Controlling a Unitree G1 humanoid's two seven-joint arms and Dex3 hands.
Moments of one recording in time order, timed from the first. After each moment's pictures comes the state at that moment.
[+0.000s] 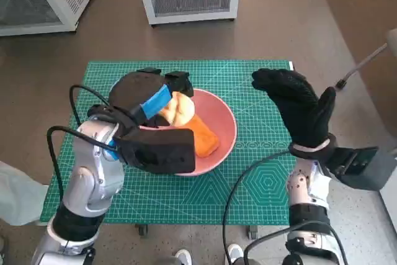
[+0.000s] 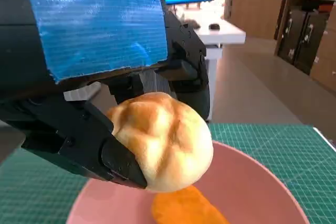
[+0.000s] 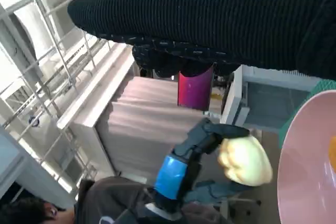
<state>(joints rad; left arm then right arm) -0.60 0.39 -0.23 -0.22 0.94 0.35 -0.63 -0.64 -0.03 -0.28 0.65 0.51 -0.59 0.90</state>
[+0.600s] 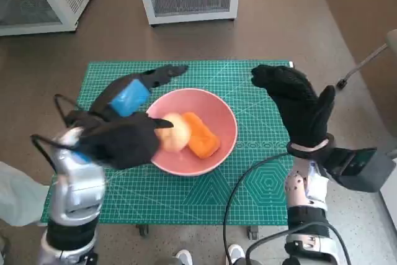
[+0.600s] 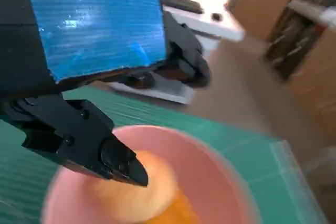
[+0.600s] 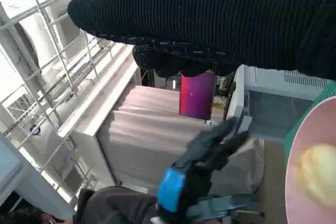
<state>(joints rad) -0.51 0.31 0.03 -0.34 0.48 0.45 -0.62 -0.63 -0.03 -0.24 0.62 0.50 -0.60 0.84</state>
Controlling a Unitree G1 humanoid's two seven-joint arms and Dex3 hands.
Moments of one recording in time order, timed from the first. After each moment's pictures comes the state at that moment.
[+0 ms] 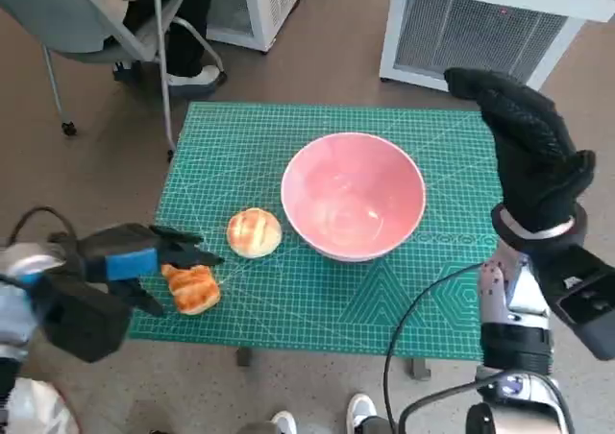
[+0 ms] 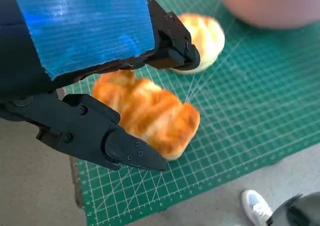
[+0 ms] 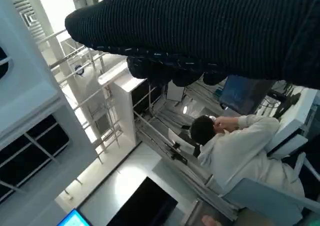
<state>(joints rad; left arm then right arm) -0.40 0.89 -0.18 0.43 0.30 -0.67 -0.81 -0.68 -0.18 -0.19 0.44 0.39 -0.82 0.61</state>
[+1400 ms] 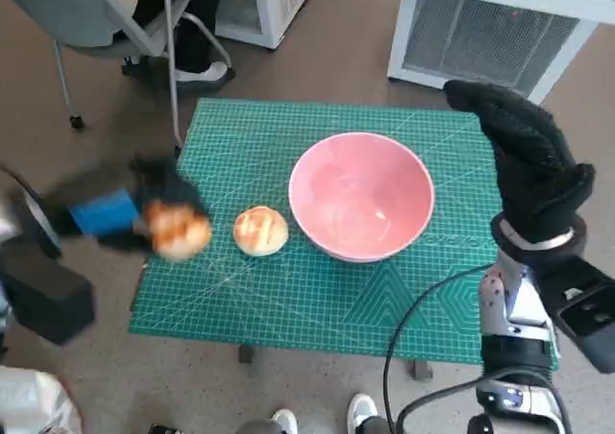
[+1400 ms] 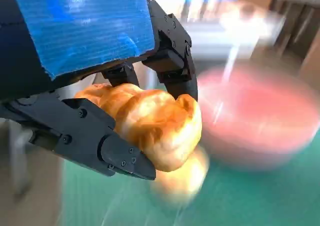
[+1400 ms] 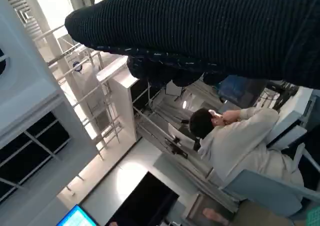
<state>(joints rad) -0.65 0.89 -0.05 0.29 0.04 -0.66 -0.68 -0.64 -0.18 -0.18 0.39 0.39 -0.80 0.59</state>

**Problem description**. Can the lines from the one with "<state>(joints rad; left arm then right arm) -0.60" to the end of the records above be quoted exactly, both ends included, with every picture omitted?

**Task answer**.
<state>(joints rad; left arm then right arm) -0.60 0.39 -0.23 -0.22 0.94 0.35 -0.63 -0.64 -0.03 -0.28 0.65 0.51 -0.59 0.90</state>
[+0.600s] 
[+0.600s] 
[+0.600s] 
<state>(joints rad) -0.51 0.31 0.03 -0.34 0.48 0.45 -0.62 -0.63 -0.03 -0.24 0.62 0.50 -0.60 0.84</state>
Controlling a Unitree G1 humanoid's two seven-joint arms and Dex3 hands.
Moments of one recording in time order, timed from the first. After each moment's pictures comes the state at that moment.
[+0 ms] 
[+0 ms] 
[+0 ms] 
<state>(joints rad; left arm then right arm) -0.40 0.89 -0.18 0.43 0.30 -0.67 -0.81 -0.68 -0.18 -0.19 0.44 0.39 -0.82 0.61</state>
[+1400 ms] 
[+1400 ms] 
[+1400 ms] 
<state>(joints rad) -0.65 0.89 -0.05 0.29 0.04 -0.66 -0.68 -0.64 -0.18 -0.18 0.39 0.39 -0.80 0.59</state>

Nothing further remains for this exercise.